Final working regexp looks like:
(?<!\[img\]|\[url\])((^|\s)([\w-]+://|www[.])[^\s()<>]+(?:\([\w\d]+\)|([^[:punct:]\s]|/)))(?!\[\/img\]|\[/url\])
Example:
<?php
$text = "
[img]http://google.com/logo.jpg[/img]
[img]www.google.com/logo.jpg[/img]
[img]http://www.google.com/logo.jpg[/img]
[url]http://google.com/logo.jpg[/url]
[url]www.google.com/logo.jpg[/url]
[url]http://www.google.com/logo.jpg[/url]
www.google.com/logo.jpg
http://google.com/logo.jpg
http://www.google.com/logo.jpg
";
$text = nl2br($text);
$text = preg_replace("'(?<!\[img\]|\[url\])((^|\s)([\w-]+://|www[.])[^\s()<>]+(?:\([\w\d]+\)|([^[:punct:]\s]|/)))(?!\[\/img\]|\[/url\])'i","<font color=\"#ff0000\">link</font>",$text);
echo $text;
?>
outputs:
[img]http://google.com/logo.jpg[/img]
[img]www.google.com/logo.jpg[/img]
[img]http://www.google.com/logo.jpg[/img]
[url]http://google.com/logo.jpg[/url]
[url]www.google.com/logo.jpg[/url]
[url]http://www.google.com/logo.jpg[/url]
link
link
link
The trick is to replace only links starting with ^ or \s . No other way to solve this issue wasn't found.
Where's my mistake?
Well, the worst mistake is the lookbehind. It isn't needed, and it's making the job much harder than it needs to be. Assuming the existing tags are well formed, you needn't bother looking for the opening tag; its presence is implied by the presence of the closing tag.
EDIT: Your regex has several other problems besides the lookbehind, but it didn't seem worthwhile to try and fix it. Instead, I grabbed a regex from RegexBuddy's built-in library of useful regexes, and added the lookahead to it.

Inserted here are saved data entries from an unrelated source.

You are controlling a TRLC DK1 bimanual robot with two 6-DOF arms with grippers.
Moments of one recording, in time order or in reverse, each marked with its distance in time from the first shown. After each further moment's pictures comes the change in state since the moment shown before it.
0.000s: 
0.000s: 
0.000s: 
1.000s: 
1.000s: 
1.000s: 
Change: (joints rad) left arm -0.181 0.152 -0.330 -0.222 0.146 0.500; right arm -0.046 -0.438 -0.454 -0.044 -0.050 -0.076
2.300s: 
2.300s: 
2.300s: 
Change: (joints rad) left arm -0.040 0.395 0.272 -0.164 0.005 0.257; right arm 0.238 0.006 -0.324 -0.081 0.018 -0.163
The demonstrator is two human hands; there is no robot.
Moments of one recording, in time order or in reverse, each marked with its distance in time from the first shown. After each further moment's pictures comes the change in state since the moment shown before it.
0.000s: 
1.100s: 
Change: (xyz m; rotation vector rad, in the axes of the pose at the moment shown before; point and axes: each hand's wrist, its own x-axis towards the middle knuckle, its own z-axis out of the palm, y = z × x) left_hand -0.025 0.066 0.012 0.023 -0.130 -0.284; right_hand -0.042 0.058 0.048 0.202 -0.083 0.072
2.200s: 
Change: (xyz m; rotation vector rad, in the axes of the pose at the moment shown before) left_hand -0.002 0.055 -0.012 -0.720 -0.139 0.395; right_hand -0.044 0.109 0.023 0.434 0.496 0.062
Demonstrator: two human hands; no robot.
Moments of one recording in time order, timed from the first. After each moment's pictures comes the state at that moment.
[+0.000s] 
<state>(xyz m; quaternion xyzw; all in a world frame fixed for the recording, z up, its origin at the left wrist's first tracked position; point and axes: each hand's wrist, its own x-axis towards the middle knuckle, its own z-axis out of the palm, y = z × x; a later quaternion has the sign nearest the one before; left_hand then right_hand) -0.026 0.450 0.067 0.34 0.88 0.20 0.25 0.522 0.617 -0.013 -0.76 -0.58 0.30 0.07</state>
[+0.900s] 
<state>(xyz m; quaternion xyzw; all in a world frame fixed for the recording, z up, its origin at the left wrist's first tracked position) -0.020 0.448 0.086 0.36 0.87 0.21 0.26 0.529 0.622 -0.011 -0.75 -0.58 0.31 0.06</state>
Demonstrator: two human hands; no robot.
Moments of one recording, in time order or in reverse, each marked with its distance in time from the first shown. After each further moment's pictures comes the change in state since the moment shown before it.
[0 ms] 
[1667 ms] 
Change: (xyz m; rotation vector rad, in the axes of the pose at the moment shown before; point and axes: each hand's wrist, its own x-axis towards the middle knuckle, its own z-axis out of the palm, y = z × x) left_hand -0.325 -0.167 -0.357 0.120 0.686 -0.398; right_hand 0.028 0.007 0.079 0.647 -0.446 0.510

Try this regex (or see it in action on ideone):
'_\b(?>
(?>www\.|ftp\.|(?:https?|ftp|file)://) # scheme or subdomain
[-+&##/%=~|$?!:,.\w]*[+&##/%=~|$\w] # everything else
)(?!\[/(?:img|url)\])
_x'
Just because a problem can be described in terms of looking forward or backward, preceding or following, etc., doesn't mean you should design the regex that way. Lookbehind in particular should never be the first tool you reach for.